What layout and BOM details matter most for ESR and the discharge path so my hold-up time on the bench matches behaviour in the vehicle?
I keep the supercap zone compact with short, wide traces and a clear discharge path through the power-path switch into the protected rails. In the BOM I record ESR at room and cold temperature, lifetime and derating. I avoid sharing narrow planes or returns with sensitive analog or HMI drivers, otherwise ground bounce and noise eat into my hold-up margin.
Why do I sometimes see LEDs or backlights flash when hold-up engages, and how can I avoid that “false fault” in HMI?
A flash usually means my outputs were not parked before the rails moved, or hold-up currents coupled into the LED driver. I update the safe-state sequence to force a known HMI state as soon as power-fail is detected, not at the very end, and I review routing so the high dI/dt discharge path does not run alongside HMI lines or their ground reference.
How can I run a realistic hold-up validation instead of trusting C × ΔV calculations on a spreadsheet?
I test with the real ECU, logger and traffic patterns, not just a dummy load. I trigger a controlled power cut at the input supply and capture waveforms on the critical rails and power-fail pins. I repeat at low and high temperature and with aged parts where possible, and I always check the resulting logs and state after each test, not just voltages.
How do I turn my fault tree and FMEA for hold-up into concrete tests and diagnostics on the ECU?
I take each failure mode, such as supercap open, ESR increase, power-fail too late or logger partial write, and define how to provoke it or emulate it on hardware. Then I decide whether it deserves an online diagnostic, a manufacturing test or a lab-only campaign, and I store the results as part of my safety case evidence package.
How do I define a minimum evidence set so my logger still provides useful data when hold-up time is shorter than ideal?

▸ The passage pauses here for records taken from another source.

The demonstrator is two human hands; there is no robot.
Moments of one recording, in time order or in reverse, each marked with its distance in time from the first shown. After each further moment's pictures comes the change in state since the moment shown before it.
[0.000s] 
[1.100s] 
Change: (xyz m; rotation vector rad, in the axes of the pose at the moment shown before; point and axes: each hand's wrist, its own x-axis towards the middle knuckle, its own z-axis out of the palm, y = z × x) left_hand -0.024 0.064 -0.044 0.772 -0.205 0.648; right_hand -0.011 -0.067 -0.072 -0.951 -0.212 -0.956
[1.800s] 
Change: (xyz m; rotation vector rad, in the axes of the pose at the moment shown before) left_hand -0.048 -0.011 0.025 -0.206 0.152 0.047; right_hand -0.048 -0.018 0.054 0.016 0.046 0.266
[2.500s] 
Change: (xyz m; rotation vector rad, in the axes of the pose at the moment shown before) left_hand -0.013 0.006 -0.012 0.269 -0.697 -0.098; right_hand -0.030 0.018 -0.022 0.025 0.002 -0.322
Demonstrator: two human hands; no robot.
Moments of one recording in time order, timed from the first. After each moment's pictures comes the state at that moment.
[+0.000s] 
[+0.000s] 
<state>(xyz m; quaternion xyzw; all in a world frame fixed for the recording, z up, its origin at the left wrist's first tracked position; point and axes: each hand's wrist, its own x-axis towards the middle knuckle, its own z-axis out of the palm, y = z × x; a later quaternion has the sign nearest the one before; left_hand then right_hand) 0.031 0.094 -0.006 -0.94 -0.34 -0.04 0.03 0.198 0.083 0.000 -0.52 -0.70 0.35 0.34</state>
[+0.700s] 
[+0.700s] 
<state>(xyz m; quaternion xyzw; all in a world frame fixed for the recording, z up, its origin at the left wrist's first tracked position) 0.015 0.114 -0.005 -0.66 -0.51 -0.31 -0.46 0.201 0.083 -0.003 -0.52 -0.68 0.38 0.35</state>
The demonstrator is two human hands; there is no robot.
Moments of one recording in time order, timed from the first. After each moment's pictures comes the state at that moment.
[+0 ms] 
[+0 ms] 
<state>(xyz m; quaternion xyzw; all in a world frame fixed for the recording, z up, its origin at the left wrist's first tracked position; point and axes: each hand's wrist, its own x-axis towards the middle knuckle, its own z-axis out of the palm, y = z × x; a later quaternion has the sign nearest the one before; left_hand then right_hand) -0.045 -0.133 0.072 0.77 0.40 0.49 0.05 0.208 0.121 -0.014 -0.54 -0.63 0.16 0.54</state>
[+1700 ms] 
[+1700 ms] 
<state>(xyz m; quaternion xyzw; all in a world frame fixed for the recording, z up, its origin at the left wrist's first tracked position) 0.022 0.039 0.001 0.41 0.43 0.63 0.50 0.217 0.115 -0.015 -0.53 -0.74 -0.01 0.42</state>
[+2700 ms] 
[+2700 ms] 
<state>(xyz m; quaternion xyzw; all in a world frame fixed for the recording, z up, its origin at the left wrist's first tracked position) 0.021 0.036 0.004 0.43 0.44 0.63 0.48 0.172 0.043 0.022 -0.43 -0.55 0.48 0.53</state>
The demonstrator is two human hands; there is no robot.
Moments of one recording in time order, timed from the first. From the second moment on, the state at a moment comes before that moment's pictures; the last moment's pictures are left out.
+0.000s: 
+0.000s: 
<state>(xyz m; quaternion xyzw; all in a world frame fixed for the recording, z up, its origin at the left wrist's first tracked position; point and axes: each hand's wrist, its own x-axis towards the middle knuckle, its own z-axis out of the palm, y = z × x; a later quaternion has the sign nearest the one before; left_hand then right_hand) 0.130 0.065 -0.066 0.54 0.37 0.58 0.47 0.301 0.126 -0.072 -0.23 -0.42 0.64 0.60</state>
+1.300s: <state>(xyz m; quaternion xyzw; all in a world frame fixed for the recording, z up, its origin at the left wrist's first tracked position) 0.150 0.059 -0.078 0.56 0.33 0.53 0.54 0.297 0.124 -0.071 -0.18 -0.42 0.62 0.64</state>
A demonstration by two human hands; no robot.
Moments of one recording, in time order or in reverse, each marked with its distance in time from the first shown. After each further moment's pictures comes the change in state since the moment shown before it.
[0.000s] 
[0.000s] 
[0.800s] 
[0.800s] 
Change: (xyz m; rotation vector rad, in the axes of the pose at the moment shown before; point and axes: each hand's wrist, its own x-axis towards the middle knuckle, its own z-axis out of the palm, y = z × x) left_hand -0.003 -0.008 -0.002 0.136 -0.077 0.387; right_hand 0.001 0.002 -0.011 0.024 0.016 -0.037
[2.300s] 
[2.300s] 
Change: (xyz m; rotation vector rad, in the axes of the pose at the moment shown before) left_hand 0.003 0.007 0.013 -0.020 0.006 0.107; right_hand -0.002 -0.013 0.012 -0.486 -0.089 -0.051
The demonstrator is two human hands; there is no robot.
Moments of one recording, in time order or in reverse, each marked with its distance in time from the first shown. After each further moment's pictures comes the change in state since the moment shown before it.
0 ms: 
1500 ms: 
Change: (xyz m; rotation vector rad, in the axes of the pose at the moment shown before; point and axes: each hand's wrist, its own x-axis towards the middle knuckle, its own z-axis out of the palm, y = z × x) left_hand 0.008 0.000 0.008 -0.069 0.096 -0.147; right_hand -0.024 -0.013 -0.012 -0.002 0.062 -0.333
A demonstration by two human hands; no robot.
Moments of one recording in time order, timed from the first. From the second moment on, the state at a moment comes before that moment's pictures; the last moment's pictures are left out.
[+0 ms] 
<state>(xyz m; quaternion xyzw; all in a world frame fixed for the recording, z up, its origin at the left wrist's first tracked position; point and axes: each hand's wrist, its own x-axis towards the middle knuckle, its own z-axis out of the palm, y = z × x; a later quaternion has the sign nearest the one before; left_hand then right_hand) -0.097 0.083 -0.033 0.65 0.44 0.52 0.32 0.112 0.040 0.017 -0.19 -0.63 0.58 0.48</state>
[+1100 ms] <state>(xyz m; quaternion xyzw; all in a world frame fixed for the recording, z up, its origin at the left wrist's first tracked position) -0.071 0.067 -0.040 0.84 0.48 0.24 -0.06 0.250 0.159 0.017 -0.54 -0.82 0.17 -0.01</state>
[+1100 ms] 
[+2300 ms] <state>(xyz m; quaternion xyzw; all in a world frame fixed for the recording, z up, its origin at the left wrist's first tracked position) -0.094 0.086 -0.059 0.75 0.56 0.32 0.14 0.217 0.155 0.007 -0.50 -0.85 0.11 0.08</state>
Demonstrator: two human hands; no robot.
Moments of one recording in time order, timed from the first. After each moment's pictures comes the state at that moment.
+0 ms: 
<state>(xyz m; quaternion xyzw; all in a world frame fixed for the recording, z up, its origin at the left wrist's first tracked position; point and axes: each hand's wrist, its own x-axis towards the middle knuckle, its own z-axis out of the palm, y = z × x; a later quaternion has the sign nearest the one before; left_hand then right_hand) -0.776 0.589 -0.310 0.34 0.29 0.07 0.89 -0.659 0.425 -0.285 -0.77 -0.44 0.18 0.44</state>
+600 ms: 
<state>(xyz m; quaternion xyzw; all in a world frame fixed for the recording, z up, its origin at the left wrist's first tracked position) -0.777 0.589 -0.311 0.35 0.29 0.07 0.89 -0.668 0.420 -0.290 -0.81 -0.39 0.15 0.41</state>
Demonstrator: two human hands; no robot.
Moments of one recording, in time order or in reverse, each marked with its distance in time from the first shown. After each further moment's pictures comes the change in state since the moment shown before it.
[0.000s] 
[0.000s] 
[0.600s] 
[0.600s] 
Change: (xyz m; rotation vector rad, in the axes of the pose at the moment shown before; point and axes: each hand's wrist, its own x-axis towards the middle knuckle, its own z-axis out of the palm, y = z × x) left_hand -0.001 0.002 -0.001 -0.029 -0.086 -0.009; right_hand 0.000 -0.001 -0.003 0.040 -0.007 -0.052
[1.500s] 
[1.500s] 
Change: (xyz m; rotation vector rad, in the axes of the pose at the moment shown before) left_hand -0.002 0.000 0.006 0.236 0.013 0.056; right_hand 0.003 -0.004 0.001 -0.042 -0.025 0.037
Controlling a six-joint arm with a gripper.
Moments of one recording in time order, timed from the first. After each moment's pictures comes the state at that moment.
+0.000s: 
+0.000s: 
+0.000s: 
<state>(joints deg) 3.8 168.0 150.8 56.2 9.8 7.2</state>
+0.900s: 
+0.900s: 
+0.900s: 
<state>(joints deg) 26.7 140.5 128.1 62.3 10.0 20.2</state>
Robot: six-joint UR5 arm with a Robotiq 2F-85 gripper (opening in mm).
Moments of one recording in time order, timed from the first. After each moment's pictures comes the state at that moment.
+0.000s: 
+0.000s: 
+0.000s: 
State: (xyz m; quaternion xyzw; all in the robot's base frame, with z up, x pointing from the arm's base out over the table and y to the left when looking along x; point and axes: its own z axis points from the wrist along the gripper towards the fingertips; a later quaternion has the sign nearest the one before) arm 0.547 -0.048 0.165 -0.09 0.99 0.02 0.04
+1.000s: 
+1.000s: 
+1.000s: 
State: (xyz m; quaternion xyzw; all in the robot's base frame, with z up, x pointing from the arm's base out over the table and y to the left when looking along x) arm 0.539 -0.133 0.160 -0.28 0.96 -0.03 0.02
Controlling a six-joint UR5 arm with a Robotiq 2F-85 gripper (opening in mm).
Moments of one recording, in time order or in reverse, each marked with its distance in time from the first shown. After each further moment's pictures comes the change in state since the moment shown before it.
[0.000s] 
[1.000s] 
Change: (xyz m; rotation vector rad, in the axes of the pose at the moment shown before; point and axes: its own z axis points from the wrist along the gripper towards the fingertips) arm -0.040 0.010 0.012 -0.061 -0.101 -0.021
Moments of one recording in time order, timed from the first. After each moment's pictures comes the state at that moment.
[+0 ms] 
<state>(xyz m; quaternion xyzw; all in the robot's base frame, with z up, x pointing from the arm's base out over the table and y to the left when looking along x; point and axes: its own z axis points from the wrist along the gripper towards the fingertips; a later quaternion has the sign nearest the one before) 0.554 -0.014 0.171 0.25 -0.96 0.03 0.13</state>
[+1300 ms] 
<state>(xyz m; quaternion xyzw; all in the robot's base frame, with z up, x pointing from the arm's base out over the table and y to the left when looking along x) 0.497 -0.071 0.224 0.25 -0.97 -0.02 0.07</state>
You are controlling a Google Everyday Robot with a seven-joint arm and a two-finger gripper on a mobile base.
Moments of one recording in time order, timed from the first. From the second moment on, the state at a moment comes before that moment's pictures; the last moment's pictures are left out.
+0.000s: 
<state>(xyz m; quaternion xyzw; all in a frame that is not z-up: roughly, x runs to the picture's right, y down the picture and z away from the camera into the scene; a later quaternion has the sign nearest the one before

I split my log into must-have and nice-to-have signals. The must-have set includes timestamps, key states, driver commands and health flags I need to reconstruct events. During hold-up, my safe-state sequence focuses on writing and sealing that core set first, then only writes extra channels if there is time left, so a shorter window still leaves meaningful traces.
Is there a way to monitor hold-up capability in the field so I notice when supercap ageing or new software is eating my margin?
I can log how much time passes between power-fail detection and rail collapse, or monitor supercap voltage behaviour during self-tests. A gauge or ADC can derive an approximate remaining hold-up capacity. If trends show the margin shrinking, I can raise a diagnostic, adjust features or plan a design update before the system starts missing its safe-state targets.